▶ _Activity_: Only the lines below starting at the one that contains "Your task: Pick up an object" and ending at the one that contains "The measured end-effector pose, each" are to be reproduced, exactly and with both ends kept.

(Data extracted from a collection)
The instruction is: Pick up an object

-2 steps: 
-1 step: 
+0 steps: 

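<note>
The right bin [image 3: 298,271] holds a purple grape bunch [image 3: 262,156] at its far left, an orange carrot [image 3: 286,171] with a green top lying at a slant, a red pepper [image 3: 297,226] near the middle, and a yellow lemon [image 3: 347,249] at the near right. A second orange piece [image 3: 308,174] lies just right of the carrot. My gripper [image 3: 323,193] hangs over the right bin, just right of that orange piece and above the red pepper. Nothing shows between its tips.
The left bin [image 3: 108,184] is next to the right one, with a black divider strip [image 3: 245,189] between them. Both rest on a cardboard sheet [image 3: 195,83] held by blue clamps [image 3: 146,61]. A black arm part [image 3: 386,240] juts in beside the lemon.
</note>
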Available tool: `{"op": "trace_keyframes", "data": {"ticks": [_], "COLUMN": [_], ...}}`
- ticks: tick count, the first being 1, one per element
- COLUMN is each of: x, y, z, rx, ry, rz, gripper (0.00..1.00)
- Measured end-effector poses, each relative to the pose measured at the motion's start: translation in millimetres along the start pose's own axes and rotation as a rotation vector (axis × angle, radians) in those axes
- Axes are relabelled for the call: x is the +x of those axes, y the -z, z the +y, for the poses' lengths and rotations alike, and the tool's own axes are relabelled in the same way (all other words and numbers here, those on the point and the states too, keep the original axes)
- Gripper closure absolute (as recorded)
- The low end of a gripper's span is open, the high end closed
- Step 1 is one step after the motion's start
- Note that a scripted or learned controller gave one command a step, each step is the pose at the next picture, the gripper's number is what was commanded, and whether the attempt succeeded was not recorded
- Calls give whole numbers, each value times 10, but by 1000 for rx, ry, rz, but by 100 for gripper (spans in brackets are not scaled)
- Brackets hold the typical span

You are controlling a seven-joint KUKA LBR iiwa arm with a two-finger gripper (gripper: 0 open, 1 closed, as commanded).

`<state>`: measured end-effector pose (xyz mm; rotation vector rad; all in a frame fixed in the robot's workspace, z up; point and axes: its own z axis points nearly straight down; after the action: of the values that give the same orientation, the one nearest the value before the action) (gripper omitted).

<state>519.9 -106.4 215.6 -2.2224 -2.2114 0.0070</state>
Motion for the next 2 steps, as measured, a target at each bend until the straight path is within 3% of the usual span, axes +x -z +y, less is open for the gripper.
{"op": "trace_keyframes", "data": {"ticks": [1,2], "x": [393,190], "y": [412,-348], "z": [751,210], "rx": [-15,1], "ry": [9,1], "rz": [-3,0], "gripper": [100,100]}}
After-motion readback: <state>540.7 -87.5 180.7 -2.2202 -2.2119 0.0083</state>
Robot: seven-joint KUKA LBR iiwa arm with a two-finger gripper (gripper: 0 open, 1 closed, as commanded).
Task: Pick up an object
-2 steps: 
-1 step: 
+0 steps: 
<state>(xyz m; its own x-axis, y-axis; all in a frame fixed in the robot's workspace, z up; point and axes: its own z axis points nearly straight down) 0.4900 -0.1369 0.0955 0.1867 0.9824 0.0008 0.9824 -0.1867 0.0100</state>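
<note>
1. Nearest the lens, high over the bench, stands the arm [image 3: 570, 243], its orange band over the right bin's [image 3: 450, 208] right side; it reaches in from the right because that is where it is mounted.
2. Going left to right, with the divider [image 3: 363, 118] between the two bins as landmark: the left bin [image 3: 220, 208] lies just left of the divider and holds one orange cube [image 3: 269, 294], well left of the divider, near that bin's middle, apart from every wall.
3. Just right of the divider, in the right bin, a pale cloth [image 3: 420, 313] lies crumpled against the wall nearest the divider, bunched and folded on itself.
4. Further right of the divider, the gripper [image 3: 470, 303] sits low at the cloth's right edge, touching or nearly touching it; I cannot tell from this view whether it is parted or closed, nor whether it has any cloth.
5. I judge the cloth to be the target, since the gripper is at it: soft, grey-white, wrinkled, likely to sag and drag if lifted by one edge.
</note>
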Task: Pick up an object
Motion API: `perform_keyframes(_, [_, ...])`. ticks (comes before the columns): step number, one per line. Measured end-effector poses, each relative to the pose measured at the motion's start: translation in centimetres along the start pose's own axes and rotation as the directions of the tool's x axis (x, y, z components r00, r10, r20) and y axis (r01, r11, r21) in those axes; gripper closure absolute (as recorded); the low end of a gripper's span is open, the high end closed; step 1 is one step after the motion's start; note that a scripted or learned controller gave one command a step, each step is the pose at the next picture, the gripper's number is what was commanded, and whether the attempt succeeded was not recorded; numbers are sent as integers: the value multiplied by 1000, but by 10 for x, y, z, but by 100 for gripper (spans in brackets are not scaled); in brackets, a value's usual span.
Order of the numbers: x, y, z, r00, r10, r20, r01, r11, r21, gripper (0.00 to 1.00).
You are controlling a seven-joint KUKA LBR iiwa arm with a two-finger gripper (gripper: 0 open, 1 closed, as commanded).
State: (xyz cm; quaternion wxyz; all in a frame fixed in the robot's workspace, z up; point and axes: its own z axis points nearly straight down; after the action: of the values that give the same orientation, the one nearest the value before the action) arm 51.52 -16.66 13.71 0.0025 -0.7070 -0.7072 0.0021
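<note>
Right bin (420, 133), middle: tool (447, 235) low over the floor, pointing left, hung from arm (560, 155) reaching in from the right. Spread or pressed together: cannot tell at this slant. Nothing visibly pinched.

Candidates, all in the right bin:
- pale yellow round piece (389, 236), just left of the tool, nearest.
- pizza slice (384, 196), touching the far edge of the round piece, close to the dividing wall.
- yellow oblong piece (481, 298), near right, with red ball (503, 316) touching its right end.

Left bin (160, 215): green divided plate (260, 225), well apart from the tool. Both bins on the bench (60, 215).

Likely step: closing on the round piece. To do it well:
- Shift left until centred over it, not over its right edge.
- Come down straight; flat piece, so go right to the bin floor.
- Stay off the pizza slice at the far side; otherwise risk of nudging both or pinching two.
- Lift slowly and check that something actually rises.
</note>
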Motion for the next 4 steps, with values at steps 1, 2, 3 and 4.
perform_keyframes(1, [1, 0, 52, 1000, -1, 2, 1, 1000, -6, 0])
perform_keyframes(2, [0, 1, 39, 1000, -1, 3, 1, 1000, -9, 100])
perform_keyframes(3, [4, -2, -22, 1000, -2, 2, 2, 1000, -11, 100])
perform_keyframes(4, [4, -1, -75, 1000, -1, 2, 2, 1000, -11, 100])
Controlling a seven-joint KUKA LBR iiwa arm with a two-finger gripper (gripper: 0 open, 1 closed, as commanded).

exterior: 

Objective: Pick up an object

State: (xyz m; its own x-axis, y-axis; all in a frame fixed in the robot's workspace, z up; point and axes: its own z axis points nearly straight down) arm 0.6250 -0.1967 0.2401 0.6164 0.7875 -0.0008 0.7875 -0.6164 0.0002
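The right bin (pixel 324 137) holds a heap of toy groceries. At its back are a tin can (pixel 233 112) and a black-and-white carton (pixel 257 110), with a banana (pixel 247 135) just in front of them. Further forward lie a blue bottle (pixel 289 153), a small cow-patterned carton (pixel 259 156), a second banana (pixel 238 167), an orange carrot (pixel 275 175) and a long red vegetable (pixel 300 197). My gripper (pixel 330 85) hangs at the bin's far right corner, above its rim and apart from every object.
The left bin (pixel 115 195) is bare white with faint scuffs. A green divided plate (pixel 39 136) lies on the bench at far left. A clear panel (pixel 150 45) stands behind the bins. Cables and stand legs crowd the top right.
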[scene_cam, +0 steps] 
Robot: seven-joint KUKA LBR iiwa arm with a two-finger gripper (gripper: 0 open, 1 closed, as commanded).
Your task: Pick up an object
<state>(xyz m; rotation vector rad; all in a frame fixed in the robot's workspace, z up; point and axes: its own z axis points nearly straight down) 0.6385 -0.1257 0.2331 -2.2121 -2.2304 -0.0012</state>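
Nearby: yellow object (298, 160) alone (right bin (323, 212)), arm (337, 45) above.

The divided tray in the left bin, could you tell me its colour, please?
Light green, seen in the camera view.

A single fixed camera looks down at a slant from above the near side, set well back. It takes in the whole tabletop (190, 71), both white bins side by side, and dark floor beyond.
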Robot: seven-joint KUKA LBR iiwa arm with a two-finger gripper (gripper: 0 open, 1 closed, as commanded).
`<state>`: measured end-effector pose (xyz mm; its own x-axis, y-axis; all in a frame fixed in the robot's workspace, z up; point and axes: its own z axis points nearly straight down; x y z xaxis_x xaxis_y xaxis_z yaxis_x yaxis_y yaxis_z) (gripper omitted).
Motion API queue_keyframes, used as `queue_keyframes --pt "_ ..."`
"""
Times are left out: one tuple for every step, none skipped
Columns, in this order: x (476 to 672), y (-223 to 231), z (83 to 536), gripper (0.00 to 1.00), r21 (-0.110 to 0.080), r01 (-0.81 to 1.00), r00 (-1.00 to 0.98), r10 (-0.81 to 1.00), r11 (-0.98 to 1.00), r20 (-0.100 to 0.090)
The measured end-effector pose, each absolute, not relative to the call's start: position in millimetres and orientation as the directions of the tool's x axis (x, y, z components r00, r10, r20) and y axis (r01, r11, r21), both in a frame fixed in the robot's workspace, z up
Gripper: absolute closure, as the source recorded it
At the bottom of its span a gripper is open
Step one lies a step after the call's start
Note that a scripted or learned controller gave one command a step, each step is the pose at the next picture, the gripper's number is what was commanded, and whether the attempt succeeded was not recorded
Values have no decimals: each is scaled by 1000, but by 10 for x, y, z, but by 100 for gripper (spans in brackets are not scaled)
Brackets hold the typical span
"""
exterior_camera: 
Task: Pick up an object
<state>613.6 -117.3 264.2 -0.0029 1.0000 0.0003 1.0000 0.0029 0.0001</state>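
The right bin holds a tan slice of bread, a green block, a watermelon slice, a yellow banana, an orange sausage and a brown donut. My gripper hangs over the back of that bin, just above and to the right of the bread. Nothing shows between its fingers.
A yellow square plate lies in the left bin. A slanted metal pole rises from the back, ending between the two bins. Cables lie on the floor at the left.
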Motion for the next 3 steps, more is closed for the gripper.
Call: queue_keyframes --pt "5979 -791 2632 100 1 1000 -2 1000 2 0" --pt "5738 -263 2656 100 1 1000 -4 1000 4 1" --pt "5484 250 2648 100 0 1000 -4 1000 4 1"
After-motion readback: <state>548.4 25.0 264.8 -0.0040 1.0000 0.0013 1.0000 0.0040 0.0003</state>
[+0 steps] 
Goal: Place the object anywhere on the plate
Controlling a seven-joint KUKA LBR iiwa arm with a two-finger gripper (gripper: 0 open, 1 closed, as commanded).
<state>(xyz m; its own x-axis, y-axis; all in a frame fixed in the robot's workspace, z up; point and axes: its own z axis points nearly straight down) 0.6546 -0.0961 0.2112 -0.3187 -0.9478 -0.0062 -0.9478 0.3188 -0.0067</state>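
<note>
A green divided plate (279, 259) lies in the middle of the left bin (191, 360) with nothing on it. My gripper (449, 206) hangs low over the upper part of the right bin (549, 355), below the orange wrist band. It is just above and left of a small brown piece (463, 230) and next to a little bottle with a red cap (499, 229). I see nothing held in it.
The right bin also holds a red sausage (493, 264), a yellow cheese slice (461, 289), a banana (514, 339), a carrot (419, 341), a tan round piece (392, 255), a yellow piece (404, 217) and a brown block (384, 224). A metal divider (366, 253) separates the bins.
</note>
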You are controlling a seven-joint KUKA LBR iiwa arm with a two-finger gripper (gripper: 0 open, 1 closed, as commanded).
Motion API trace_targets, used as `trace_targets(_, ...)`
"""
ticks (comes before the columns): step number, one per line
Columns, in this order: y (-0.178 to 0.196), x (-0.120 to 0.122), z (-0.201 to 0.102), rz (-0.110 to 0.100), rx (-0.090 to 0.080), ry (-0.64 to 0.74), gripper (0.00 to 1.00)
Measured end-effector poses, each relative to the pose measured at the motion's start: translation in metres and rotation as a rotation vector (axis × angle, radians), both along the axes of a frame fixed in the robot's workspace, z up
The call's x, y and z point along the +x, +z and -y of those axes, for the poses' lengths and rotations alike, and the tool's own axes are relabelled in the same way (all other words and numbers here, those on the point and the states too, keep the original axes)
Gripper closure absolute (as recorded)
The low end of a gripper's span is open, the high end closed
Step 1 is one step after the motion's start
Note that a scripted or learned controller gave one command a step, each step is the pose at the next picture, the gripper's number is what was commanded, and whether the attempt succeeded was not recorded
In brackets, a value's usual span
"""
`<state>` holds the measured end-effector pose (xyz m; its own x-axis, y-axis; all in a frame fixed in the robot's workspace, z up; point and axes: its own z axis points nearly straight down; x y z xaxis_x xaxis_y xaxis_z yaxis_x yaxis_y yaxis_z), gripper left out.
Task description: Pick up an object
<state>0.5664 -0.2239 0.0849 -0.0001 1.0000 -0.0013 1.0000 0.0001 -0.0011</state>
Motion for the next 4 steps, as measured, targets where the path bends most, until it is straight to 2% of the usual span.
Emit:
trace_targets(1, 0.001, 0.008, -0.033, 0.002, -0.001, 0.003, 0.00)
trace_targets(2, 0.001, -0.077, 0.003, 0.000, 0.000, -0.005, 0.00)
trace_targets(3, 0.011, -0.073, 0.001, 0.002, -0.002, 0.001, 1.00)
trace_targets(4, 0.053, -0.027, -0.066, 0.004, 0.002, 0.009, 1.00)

▶ _Exercise result_:
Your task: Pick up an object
<state>(xyz m; rotation vector rad; all in a frame fixed in the robot's workspace, z up; point and axes: its own z axis points nearly straight down) 0.6385 -0.1257 0.2331 -2.2121 -2.2304 -0.0012</state>
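Nearby: yellow object (298, 160) alone (right bin (323, 212)), arm (337, 45) above.

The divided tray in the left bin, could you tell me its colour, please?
Light green, seen in the camera view.

A single fixed camera looks down at a slant from above the near side, set well back. It takes in the whole tabletop (190, 71), both white bins side by side, and dark floor beyond.
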Robot: seven-joint KUKA LBR iiwa arm with a two-finger gripper (gripper: 0 open, 1 closed, as commanded).
`<state>`: measured end-effector pose (xyz mm; its own x-axis, y-axis; all in a frame fixed in the robot's workspace, z up; point and axes: its own z axis points nearly straight down; x y z xaxis_x xaxis_y xaxis_z yaxis_x yaxis_y yaxis_z) (gripper omitted).
Motion API queue_keyframes, used as `queue_keyframes --pt "_ ..."`
"""
Times are left out: one tuple for every step, none skipped
Columns, in this order: x (476 to 672), y (-223 to 231), z (83 to 536), gripper (0.00 to 1.00), r21 (-0.110 to 0.080), r01 (-0.81 to 1.00), r00 (-1.00 to 0.98), r10 (-0.81 to 1.00), r11 (-0.98 to 1.00), r20 (-0.100 to 0.090)
The measured end-effector pose, each absolute, not relative to the call's start: position in millimetres and orientation as the directions of the tool's x axis (x, y, z components r00, r10, r20) and y axis (r01, r11, r21), both in a frame fixed in the robot's workspace, z up

The exercise calls for nothing more than this answer.